第3卷命题 37 · 圆外点割线等积证切线

For let a point D be taken outside the circle ABC; from D let the two straight lines DCA, DB fall on the circle ACB; let DCA cut the circle and DB fall on it; and let the rectangle AD, DC be equal to the square on DB. I say that DB touches the circle ABC. For let DE be drawn touching ABC; let the centre of the circle ABC be taken, and let it be F; let FE, FB, FD be joined.

设圆ABC外一点D，作线段DCA割圆，DB落于圆上，且矩形AD·DC等于DB上的正方形。
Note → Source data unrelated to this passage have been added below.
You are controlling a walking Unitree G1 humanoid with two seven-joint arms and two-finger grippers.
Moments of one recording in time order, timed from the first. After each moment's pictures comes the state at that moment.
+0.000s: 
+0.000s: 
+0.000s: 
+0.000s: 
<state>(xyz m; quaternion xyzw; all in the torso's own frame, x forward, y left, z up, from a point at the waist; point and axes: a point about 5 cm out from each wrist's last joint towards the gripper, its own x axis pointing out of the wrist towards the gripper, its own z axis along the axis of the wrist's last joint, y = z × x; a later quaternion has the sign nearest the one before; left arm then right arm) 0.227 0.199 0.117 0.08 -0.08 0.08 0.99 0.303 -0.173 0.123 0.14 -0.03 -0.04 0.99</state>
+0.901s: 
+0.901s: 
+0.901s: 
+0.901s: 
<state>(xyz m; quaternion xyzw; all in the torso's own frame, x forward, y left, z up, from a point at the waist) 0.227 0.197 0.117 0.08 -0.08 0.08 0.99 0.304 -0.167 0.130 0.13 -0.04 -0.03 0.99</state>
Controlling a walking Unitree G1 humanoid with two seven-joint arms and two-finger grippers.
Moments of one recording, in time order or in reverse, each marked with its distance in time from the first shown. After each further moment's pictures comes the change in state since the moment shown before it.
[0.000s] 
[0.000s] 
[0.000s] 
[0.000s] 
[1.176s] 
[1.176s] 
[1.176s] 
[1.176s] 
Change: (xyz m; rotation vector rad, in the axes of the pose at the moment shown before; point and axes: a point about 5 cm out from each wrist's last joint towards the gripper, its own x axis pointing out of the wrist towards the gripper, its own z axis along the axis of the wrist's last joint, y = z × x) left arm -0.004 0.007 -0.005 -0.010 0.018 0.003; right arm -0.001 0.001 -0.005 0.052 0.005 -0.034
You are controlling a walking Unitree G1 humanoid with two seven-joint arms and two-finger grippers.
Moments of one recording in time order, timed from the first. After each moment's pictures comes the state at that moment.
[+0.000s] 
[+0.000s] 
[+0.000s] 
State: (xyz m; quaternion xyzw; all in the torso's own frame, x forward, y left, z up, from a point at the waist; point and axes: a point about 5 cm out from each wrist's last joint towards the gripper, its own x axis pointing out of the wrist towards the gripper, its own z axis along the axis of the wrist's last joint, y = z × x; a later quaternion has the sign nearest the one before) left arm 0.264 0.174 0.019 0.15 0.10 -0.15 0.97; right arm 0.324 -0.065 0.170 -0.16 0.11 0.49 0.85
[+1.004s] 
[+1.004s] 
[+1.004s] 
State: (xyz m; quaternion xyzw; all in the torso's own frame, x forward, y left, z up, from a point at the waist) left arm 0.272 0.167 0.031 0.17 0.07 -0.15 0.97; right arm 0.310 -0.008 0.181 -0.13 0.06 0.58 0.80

Thus the angle FED is right. [III. 18] Now, since DE touches the circle ABC, and DCA cuts it, the rectangle AD, DC is equal to the square on DE.

作DE切圆于E，取圆心F，连接FE、FB、FD，则∠FED为直角。

[III. 36] But the rectangle AD, DC was also equal to the square on DB; therefore the square on DE is equal to the square on DB; therefore DE is equal to DB. And FE is equal to FB; therefore the two sides DE, EF are equal to the two sides DB, BF; and FD is the common base of the triangles; therefore the angle DEF is equal to the angle DBF. [I. 8] But the angle DEF is right; therefore the angle DBF is also right.

由切线性质，矩形AD·DC等于DE上的正方形，又等于DB上的正方形，故DE等于DB。

And FB produced is a diameter; and the straight line drawn at right angles to the diameter of a circle, from its extremity, touches the circle; [III. 16, Por.] therefore DB touches the circle. Similarly this can be proved to be the case even if the centre be on AC.

因FE等于FB，FD公共，三角形DEF与DBF全等，得∠DBF为直角，故DB切于圆。